国は土砂災害の恐れのある地域を警戒区域に指定する制度を作って様々な防災対策を講じることで被害を防ごうとしてきました。しかし、今回大きな被害を受けた地域のほとんどが警戒区域に指定されていませんでした。広島県では15年前にも32人が犠牲となる土砂災害がありました。その教訓から2年後の平成13年、土砂災害防止法が定められました。都道府県は地形などから土砂災害の恐れがある危険箇所を選び、その中で人命に被害が及ぶ恐れがある地域を警戒区域に指定。土砂災害ハザードマップを配布し、住民の避難計画を作成することが市町村に義務付けられています。現在、広島県内の危険箇所は約3万2000で、このうち警戒区域に指定されているのは約1万2000です。今回、大きな被害が出た7つの地区のうち6つの地区は警戒区域に指定されていませんでした。特に被害の大きかった安佐南区八木地区は多くの危険箇所がありましたが、警戒区域に指定されていません。住民の多くは、これまで土砂災害の危険を感じたことはなかったと言います。なぜ警戒区域の指定は進んでいなかったのでしょうか?

 

警戒区域の指定にはまず地形や地質などを現地で詳細に調査する必要があります。調査は民間の調査会社に委託することが多く、費用は1つの地域だけで20万円~40万円。期間も半年間ほどかかります。広島県では毎年1200箇所を警戒区域に指定してきましたが、対象地域が多く調査が追いついていませんでした。さらに指定までには住民の理解を得ることが欠かせません。
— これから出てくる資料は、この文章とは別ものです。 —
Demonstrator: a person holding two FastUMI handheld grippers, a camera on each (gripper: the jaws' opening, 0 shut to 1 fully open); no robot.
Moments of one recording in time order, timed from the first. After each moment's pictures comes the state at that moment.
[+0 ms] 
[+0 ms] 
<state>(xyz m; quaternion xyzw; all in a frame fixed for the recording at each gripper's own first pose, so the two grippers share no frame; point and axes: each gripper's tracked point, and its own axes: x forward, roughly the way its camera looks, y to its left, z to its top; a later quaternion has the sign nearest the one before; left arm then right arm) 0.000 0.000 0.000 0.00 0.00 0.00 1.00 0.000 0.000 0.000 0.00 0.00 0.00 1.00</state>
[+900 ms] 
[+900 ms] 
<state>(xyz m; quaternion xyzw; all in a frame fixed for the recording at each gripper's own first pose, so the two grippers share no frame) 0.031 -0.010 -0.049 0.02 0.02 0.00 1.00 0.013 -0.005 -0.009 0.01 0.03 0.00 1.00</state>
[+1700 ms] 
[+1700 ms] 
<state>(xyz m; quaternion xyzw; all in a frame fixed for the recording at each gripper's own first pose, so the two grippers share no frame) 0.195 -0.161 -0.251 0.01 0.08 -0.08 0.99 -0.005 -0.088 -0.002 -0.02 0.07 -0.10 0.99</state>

警戒区域に指定されると土地や建物の売買のさいに警戒区域であることを説明する義務が生じます。危険性が高い地域は特別警戒区域に指定され、新たな住宅の建築が制限されるほか、すでにある住宅には移転するよう勧告されることもあります。こうした制限を住民に受け入れてもらうのは容易ではありません。

 

一方で今回の豪雨では警戒区域の指定だけでは被害を十分に防ぐことが出来ないという課題も浮かび上がりました。大きな被害のあった7つの地域のうち、唯一警戒区域に指定されていた安佐北区可部東地区は2012年に約2000世帯が警戒区域に指定されました。この地区に50年前から住む宮本和夫さんは、警戒区域の指定以降ハザードマップで避難経路を確認したり、避難訓練に参加するようになりました。今回、宮本さんは雨が強くなったのをきっかけにラジオや懐中電灯などが入った非常用の持ち出し袋を準備しました。外の状況を確認しながら、指示があればすぐに避難できるよう備えていました。しかし、この地区でも避難勧告が出る前に土砂崩れが発生し、複数の住民が命を落としています。